Across the records below, how many lines include the string "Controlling"? State the number and nothing more.
***** Provided data
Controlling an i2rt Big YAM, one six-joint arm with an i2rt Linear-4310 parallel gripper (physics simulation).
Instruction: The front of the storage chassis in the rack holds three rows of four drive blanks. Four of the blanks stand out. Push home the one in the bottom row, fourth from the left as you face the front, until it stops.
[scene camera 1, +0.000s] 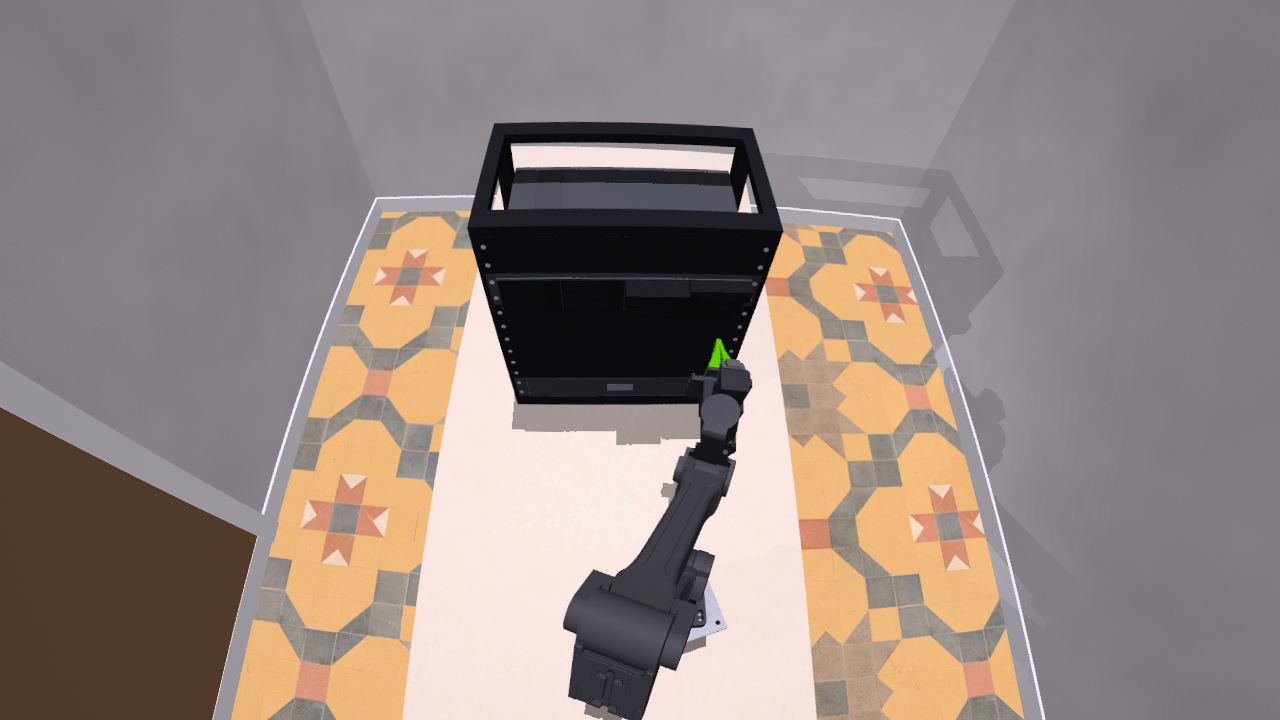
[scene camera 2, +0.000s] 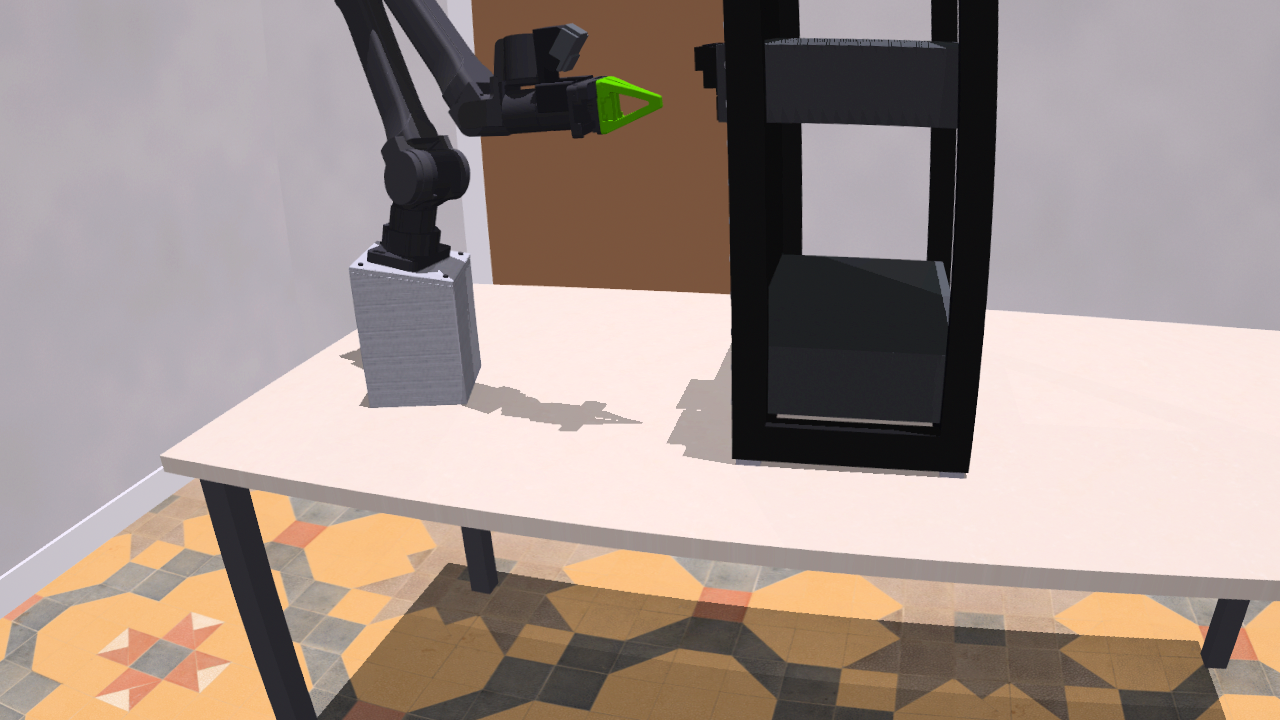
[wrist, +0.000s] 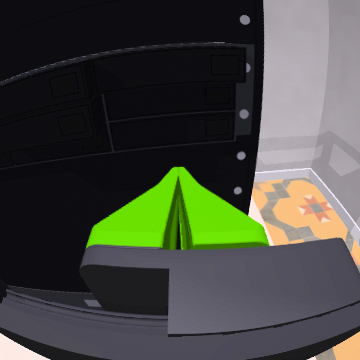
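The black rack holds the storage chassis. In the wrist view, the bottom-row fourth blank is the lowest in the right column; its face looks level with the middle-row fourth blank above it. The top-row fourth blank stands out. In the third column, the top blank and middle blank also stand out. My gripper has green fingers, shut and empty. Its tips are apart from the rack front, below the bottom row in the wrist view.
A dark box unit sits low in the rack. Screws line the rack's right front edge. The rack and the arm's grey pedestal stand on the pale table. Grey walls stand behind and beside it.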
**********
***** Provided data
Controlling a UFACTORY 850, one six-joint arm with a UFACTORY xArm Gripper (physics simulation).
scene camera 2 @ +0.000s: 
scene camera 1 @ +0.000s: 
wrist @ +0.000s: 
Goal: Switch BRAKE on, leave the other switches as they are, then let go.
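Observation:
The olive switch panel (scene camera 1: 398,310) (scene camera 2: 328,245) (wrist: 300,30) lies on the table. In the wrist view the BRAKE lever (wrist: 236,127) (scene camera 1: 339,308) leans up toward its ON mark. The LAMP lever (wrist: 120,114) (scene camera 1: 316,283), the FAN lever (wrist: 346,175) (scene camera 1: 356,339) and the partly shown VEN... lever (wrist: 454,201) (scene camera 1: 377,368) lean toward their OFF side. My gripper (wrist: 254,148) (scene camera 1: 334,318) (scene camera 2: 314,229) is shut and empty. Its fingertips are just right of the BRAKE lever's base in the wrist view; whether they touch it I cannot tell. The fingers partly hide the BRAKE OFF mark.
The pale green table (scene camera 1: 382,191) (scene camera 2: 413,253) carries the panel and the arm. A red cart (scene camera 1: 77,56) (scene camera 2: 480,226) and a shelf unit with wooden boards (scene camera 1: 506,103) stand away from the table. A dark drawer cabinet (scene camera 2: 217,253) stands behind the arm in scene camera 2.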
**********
### Exercise solution
2